What is needed: Exact copy, no pictures: repeat the data that follows.

Given material:
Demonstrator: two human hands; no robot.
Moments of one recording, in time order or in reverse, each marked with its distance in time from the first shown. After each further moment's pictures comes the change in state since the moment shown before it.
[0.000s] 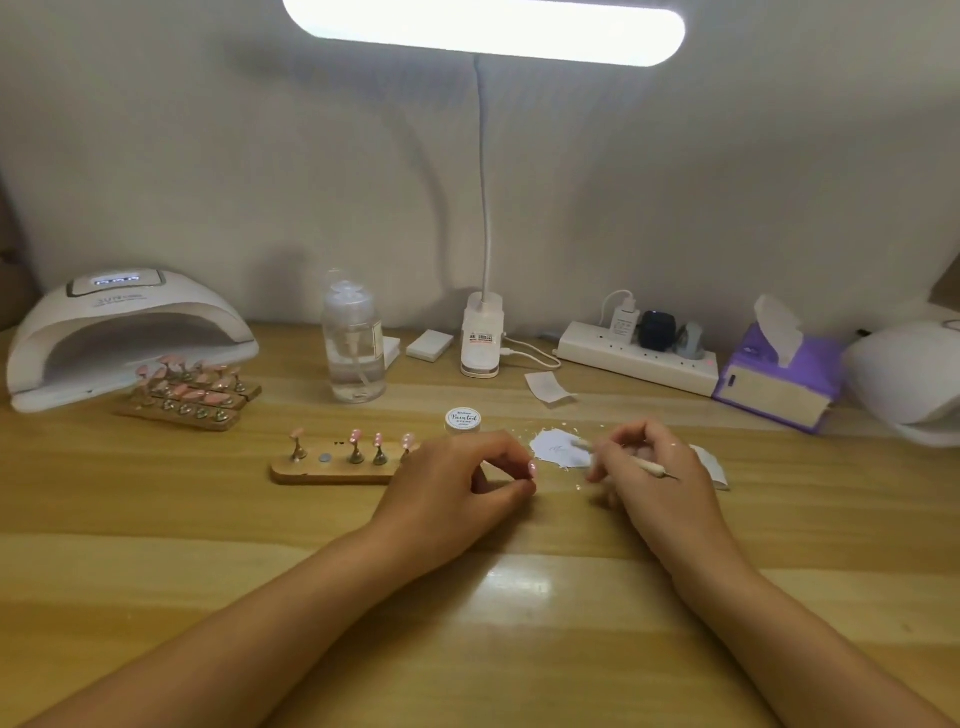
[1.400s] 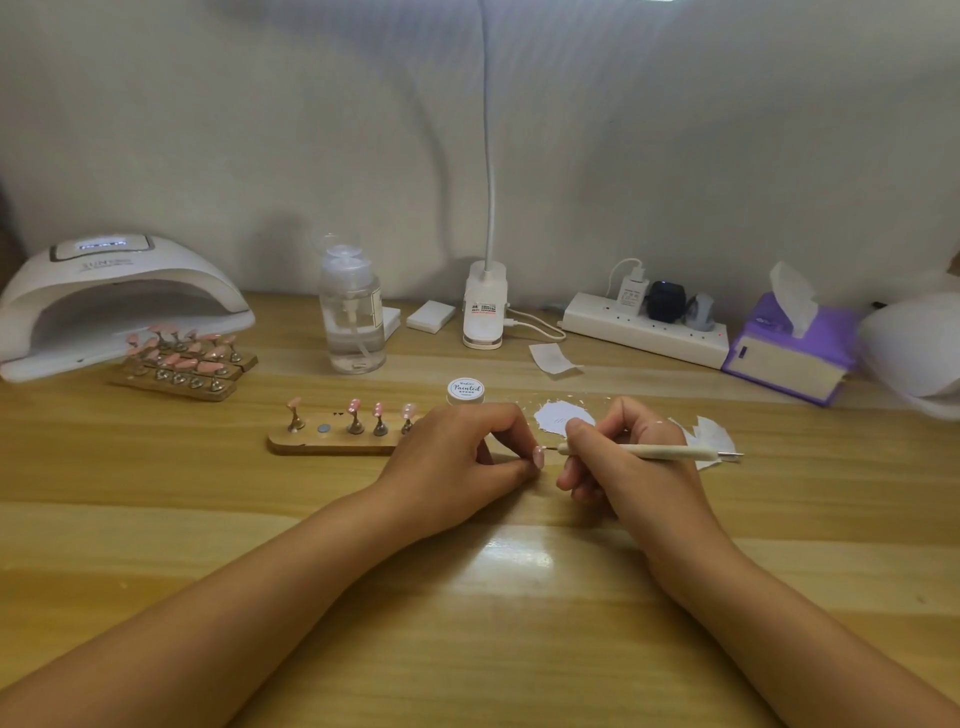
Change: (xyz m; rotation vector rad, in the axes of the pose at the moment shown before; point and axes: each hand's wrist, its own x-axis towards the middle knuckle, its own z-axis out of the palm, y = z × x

Solution to this problem:
Demonstrator: two human hands; no robot.
Moments of one recording, in time order or in reverse, each marked with its distance in time from the first shown. After each further moment's pictures comes the change in state since the moment shown before it.
[0.000s] 
[1.400s] 
Change: (xyz m; rotation vector rad, in the axes of the pose at the moment shown before; point and axes: each hand's wrist, its own x-axis towards the middle knuckle, its own z-axis out of the palm, y = z × x

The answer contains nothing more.